Proving Entirety of conj(f(conj(z))) for an Entire Function f

[tylerc1991]

Homework Statement

Show that if a function f(z) = u(x,y) +iv(x,y) is entire, then the function conj(f(conj(z))) is entire.

Homework Equations

(i) The Cauchy-Riemann (CR) equations hold for functions that are entire: u_x = v_y and u_y = -v_x

(ii) conj(_) is the conjugate (i.e. there is a conjugate bar over f and over z)

The Attempt at a Solution

Since f is entire, CR is satisfied:
so u_x = v_y and u_y = -v_x

this implies:
u_x = -(-v_y) and -u_y = -(-v_x)

this implies:
CR is satisfied for a function g(z) = u(x,-y) - iv(x,-y)

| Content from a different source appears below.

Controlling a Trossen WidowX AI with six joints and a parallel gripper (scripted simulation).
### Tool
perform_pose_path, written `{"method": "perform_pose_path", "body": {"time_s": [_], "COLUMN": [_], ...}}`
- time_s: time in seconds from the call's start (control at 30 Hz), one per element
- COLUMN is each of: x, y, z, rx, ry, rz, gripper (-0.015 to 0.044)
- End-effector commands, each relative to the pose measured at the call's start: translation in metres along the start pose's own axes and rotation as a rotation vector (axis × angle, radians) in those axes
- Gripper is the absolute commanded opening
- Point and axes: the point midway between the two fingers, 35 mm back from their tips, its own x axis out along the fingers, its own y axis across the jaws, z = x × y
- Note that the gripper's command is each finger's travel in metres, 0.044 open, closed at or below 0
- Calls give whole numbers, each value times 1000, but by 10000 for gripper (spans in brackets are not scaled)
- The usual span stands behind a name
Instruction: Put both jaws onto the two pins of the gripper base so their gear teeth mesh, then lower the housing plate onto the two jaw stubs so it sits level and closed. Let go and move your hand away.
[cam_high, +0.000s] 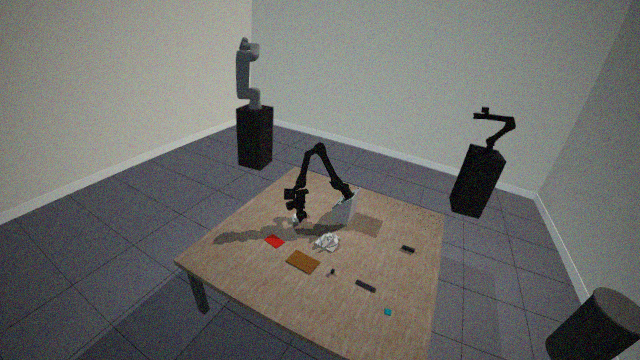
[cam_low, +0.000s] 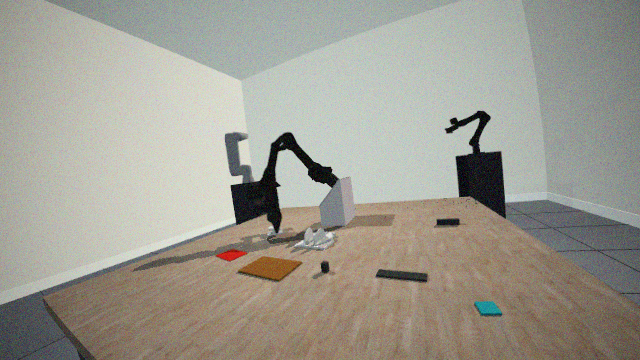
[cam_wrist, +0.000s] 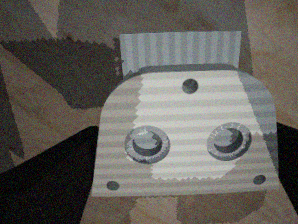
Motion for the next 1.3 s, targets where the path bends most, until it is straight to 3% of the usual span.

but g(z) = conj(f(conj(z)))

this implies:
CR is satisfied for conj(f(conj(z)))

Since f is entire, the partial derivatives are continuous

this implies:
conj(f(conj(z))) is entire.

 

[Dick]

You've got the right idea. The presentation is a little confusing. Might be best if you say conj(f(conj(z))=u1(x,y)+i*v1(x,y) where u1(x,y)=u(x,-y) and v1(x,y)=(-v(x,-y)) and show u1 and v1 satisfy CR.

 

[tylerc1991]

OK I can reword it. But there are no holes in the proof? Thank you very much for your help!

 

[Dick]

It's all there. I just have to read between the lines a bit to figure out u_x=(-(-v_y)) is important. Do rewrite with different symbols for the real and imaginary parts of conj(f(conj(z)).